What to produce »
Below are lines of records; copy exactly those from the one containing "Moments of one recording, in" through the one containing "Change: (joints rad", leaving the pictures behind.

START Material provided

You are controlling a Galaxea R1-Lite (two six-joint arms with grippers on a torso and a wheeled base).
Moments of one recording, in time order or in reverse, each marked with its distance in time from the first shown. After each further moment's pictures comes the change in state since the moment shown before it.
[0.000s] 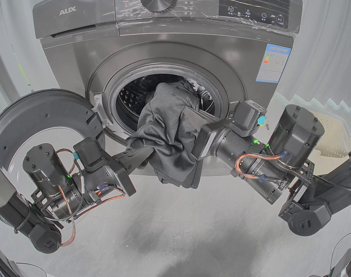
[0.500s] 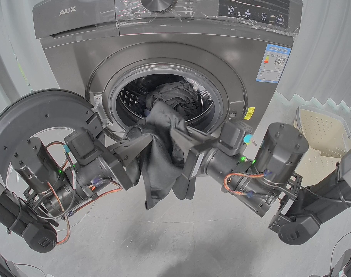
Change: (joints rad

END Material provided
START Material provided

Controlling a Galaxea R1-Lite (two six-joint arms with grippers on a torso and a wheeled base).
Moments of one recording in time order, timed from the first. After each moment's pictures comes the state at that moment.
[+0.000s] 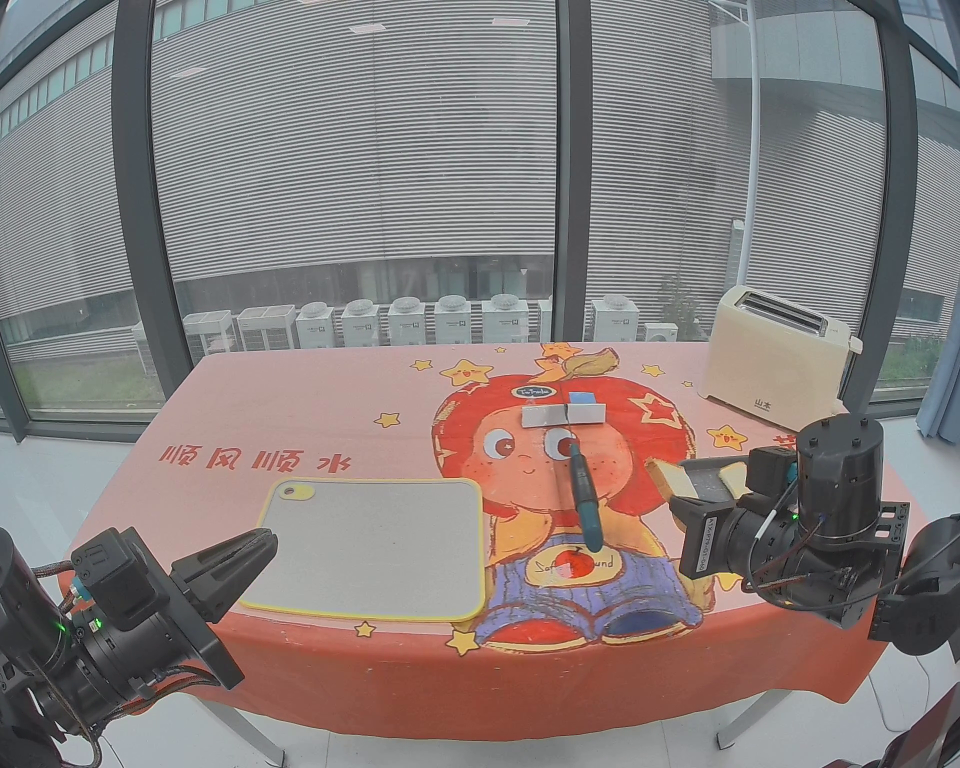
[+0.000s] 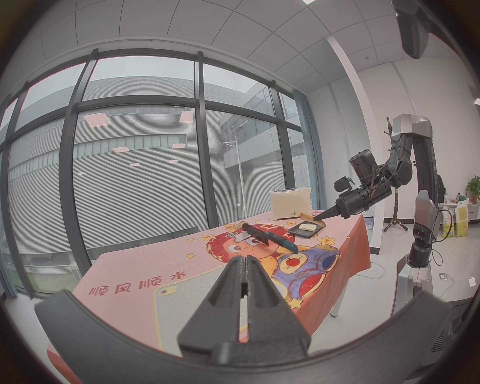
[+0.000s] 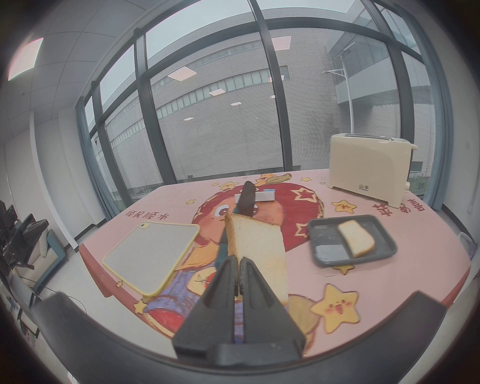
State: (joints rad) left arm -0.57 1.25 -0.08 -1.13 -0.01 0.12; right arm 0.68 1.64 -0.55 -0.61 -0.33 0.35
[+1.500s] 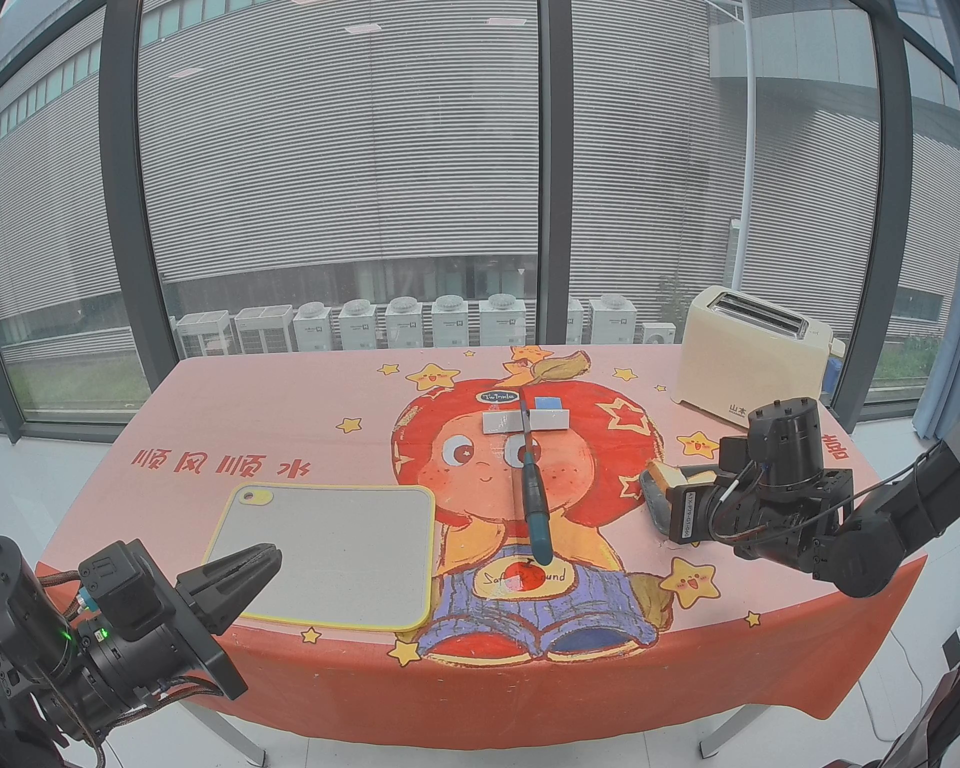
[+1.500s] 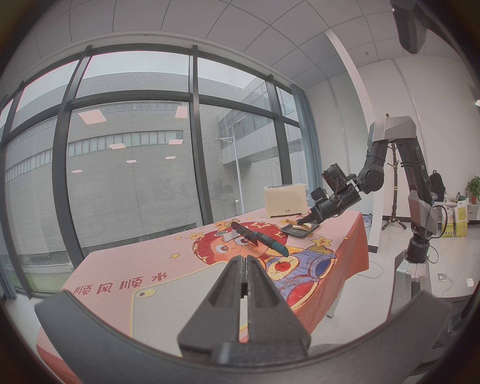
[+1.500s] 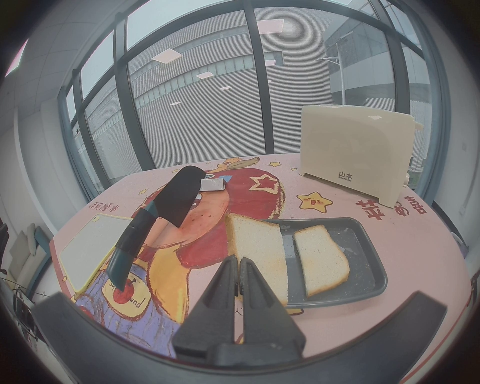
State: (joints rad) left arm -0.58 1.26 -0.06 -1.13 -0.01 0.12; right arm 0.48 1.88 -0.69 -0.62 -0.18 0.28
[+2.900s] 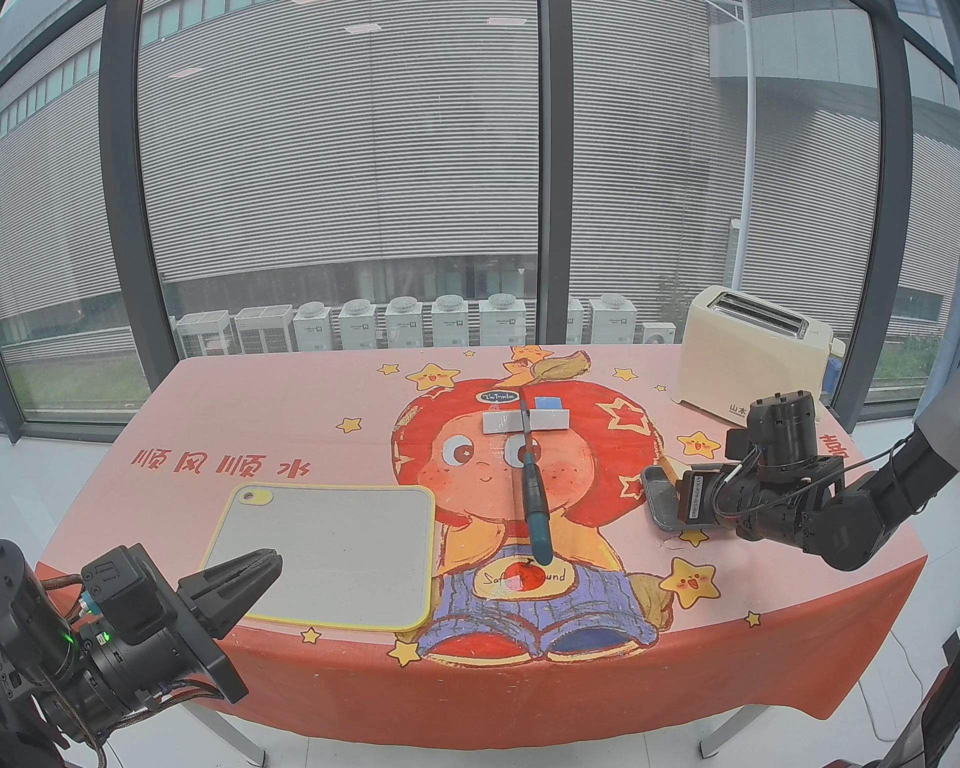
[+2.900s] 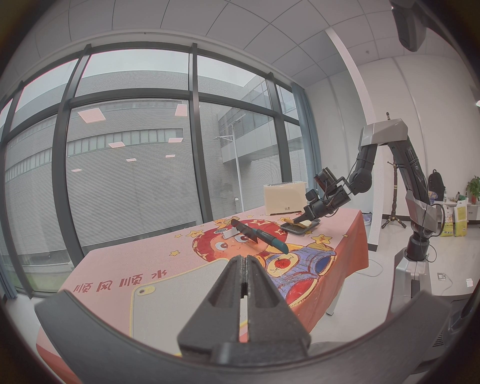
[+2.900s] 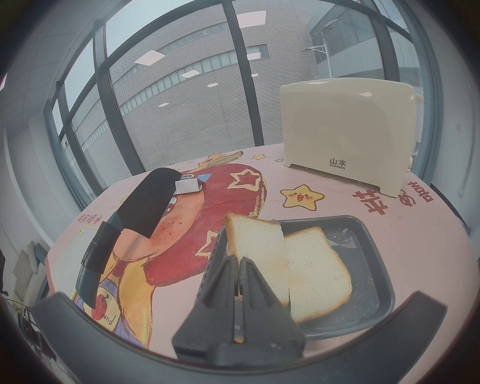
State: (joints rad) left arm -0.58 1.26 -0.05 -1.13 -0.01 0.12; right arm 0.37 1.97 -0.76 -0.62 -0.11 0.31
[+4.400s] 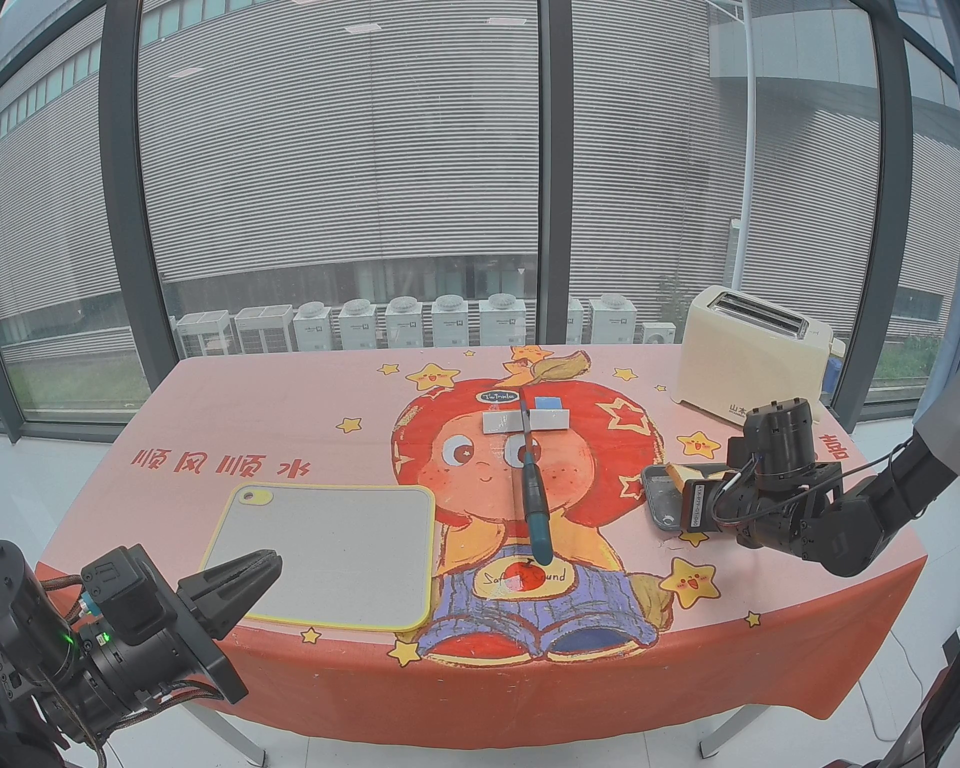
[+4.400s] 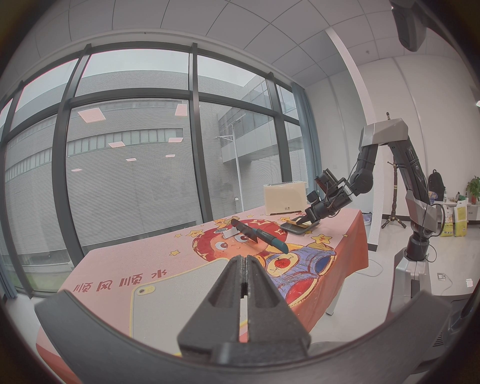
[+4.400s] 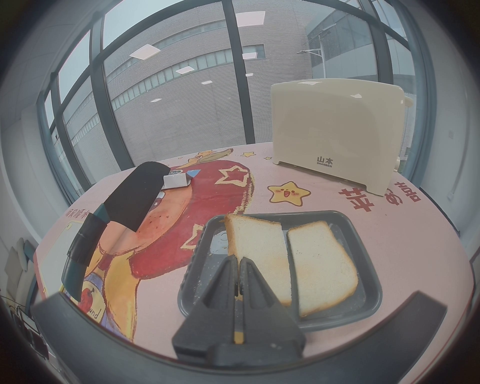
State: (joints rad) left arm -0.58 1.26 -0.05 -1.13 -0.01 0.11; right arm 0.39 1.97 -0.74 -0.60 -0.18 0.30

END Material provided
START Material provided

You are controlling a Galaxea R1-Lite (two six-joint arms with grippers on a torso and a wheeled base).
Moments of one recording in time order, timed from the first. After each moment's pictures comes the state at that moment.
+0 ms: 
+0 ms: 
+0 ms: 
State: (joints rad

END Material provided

Exercise output »
Moments of one recording, in time order or in reverse, each marked with its distance in time from the first shown. After each further moment's pictures comes the change in state since the moment shown before it.
[0.000s] 
[0.500s] 
Change: (joints rad

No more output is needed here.